- Born: Lawrence Finkelstein May 14, 1913 Syracuse, New York, U.S.
- Died: April 3, 2000 (aged 86) Long Island, New York, U.S.
- Occupation: Broadcast pioneer

= Larry Finley =

American radio and television pioneer

Larry Finley (May 14, 1913 – April 3, 2000) was an American late-night broadcast pioneer, as well a leader in the audiotape (I.T.C.C. - International Tape Cartridge Corporation and NAL - North American Leisure Corporation) and videotape business and the founder of the Progressive Broadcasting System (PBS) radio network.

==Biography==
Born and raised in Syracuse, New York, Finley became a nightclub manager in his hometown at age 18 before moving to Los Angeles, California in the 1930s and opening a chain of jewelry stores. In the 1940s, he became a business partner with musicians Tommy and Jimmy Dorsey in ownership of the Casino Gardens Ballroom in San Diego, where he also owned radio station KSDJ. He created his own TV production company, Finley Productions, Inc., the first such operation on the West Coast.

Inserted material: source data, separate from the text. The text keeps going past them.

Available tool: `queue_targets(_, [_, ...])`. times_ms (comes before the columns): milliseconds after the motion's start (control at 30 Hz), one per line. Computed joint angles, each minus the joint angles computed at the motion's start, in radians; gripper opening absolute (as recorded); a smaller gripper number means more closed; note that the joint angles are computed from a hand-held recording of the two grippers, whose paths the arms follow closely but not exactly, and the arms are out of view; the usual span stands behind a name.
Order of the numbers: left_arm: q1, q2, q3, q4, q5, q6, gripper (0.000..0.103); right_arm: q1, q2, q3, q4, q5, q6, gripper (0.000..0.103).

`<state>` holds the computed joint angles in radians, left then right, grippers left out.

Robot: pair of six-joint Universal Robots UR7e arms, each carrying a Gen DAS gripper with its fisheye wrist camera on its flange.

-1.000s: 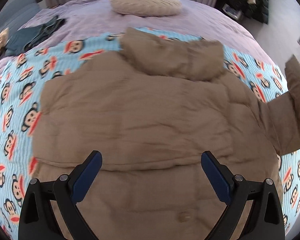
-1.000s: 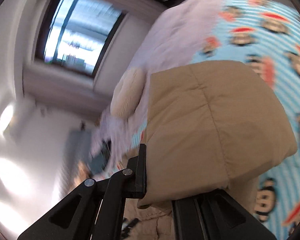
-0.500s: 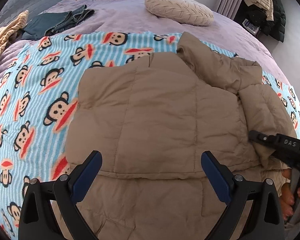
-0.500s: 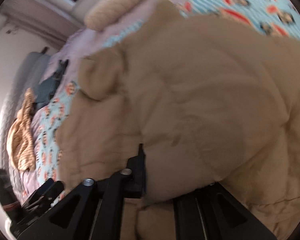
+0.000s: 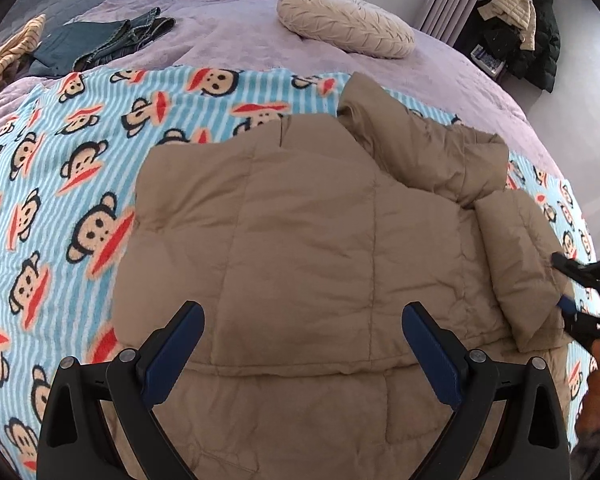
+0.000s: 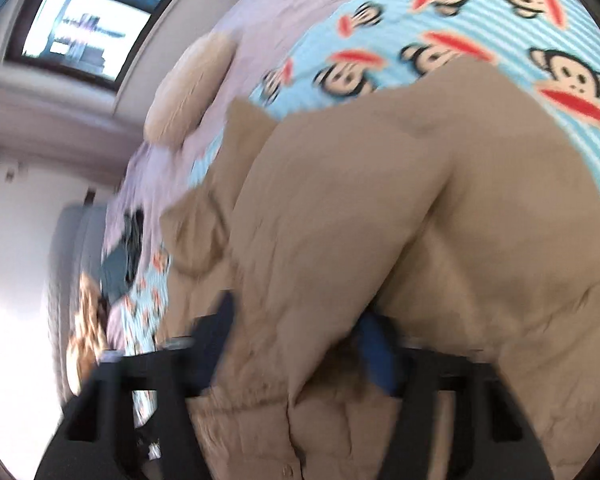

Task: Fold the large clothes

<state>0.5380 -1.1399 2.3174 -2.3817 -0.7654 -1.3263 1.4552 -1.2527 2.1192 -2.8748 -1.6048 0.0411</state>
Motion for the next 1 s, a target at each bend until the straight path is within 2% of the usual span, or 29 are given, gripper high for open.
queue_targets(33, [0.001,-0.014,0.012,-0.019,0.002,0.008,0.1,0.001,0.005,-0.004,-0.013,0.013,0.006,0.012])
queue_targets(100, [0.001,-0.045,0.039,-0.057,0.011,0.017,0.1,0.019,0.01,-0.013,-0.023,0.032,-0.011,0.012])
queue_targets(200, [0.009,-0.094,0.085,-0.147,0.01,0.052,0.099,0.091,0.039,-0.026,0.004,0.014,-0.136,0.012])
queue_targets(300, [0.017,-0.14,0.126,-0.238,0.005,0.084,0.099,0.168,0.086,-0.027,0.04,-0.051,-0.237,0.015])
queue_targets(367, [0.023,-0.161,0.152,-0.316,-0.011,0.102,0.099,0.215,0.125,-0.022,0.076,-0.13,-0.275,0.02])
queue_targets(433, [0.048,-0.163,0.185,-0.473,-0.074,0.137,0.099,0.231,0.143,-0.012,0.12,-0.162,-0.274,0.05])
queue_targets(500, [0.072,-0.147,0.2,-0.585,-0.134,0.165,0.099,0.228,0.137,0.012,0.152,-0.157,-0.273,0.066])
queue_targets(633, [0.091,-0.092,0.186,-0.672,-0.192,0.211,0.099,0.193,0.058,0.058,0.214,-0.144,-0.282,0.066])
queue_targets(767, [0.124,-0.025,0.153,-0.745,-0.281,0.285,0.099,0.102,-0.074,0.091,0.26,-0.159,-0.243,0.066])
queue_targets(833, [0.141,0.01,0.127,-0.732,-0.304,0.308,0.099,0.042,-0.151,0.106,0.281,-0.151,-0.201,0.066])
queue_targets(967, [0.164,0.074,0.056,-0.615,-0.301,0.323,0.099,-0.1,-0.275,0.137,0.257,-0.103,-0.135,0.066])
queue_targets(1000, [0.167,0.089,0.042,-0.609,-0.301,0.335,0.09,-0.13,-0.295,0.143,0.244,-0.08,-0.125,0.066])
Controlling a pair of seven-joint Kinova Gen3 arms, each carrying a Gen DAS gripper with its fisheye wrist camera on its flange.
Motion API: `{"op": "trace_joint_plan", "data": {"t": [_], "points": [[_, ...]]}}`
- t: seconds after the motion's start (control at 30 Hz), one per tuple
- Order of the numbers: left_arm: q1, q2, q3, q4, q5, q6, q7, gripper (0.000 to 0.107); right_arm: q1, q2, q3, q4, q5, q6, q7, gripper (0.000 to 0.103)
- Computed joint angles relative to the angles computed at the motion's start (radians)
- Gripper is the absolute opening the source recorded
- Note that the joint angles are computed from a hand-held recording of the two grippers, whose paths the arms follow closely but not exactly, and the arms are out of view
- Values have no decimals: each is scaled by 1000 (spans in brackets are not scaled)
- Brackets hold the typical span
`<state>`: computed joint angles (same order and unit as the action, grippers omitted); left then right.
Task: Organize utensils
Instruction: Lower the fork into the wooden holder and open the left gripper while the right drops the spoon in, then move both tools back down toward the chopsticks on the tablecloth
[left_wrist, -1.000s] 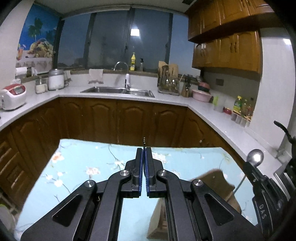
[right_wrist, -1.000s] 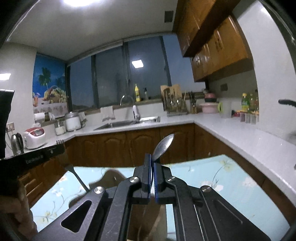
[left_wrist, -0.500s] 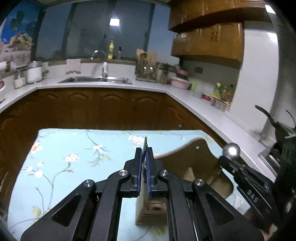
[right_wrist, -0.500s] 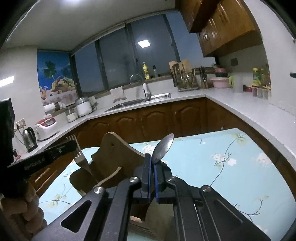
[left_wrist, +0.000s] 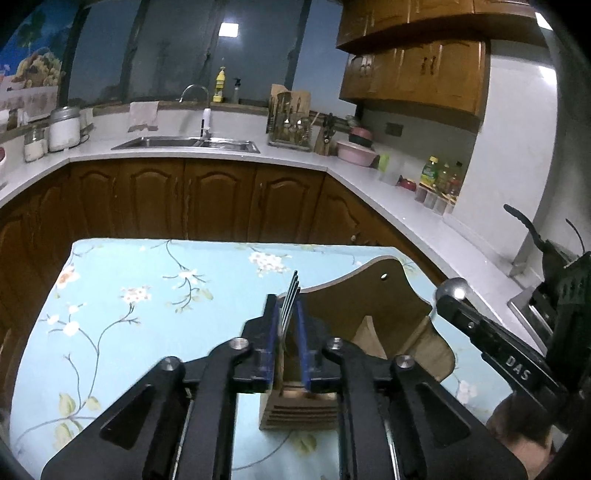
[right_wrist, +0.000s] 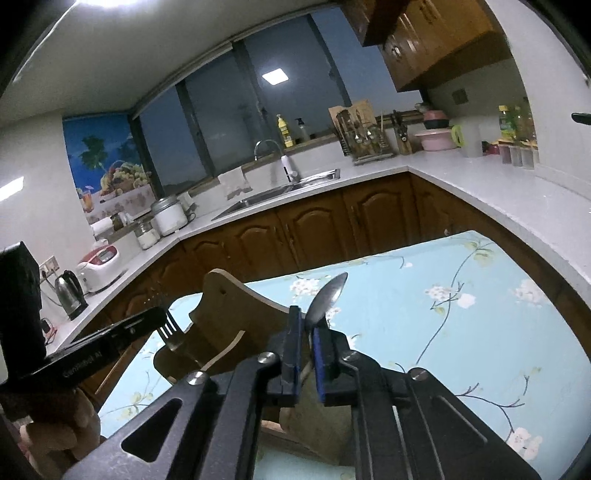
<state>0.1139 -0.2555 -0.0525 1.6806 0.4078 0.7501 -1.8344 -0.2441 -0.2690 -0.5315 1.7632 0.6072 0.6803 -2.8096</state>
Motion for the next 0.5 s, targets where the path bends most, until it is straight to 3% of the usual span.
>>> {"op": "trace_joint_plan", "data": {"t": [0.03,0.1,0.17,0.27,0.37,0.5], "points": [[-5,-6,2,1,-3,4,12,31,-4,-8,9,4,-10,-4,0,26],[-16,-24,11,9,-19,-4,39,42,2,-25,10,11,-23,-5,-3,33],[-16,-32,3,6,-27,11,51,46,7,-44,16,14,-51,-1,3,36],[-20,-57,-10,6,-39,46,63,59,16,-80,24,19,-104,4,23,47],[-28,-105,-24,26,-54,63,82,76,33,-134,30,40,-163,-8,46,74],[-27,-189,-74,66,-59,101,96,86,55,-216,12,61,-227,2,86,83]]}}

In 1945, Larry unsuccessfully filed a lawsuit against MCA Inc. for $3,000,000, claiming there was a conspiracy to restrain trade, and operating a monopoly.

Finley produced and hosted radio and TV shows in Los Angeles, including The Larry Finley Show, broadcast nightly from his restaurant on the Sunset Strip in Hollywood; as well as Strictly Informal, Dinner At Eight, and Music is My Beat, the first TV shows to be kinescoped and aired by the Armed Forces Television Network to troops in Korea.

It was towards the early 1950s that Finley launched PBS as an attempt at a fifth nationwide radio network. The network existed from November 26, 1950 until January 31, 1951.

In 1965, Finley founded & became President and CEO of the International Tape Cartridge Corporation (I.T.C.C.). He acquired the audio tape rights from 57 record labels and became the largest provider of music entertainment on pre-recorded tape. Then in late 1968 he formed NAL (North American Leisure Corp.) which also produced Music Tape Cartridges and Cassette Tapes and wanted to expand into other phases of the entertainment industry. In 1970, he founded the International Tape Association, which is now known as the International Recording Media Association (IRMA), at a time when audio tape products were still finding their market and he also helped standardize the various types of audiotapes.

Finley died April 2000, on Long Island, New York at age 86.

==Honors and awards==
Among the honors he received during his lifetime were: The Los Angeles City of Hope's Annual Torch Bearer Award in 1955, Time-Life Magazine's Man of the Decade Award in 1980, induction into the Video Hall of Fame in 1984, and in 1998 he received the Lifetime Achievement Award of the Vision Fund of America.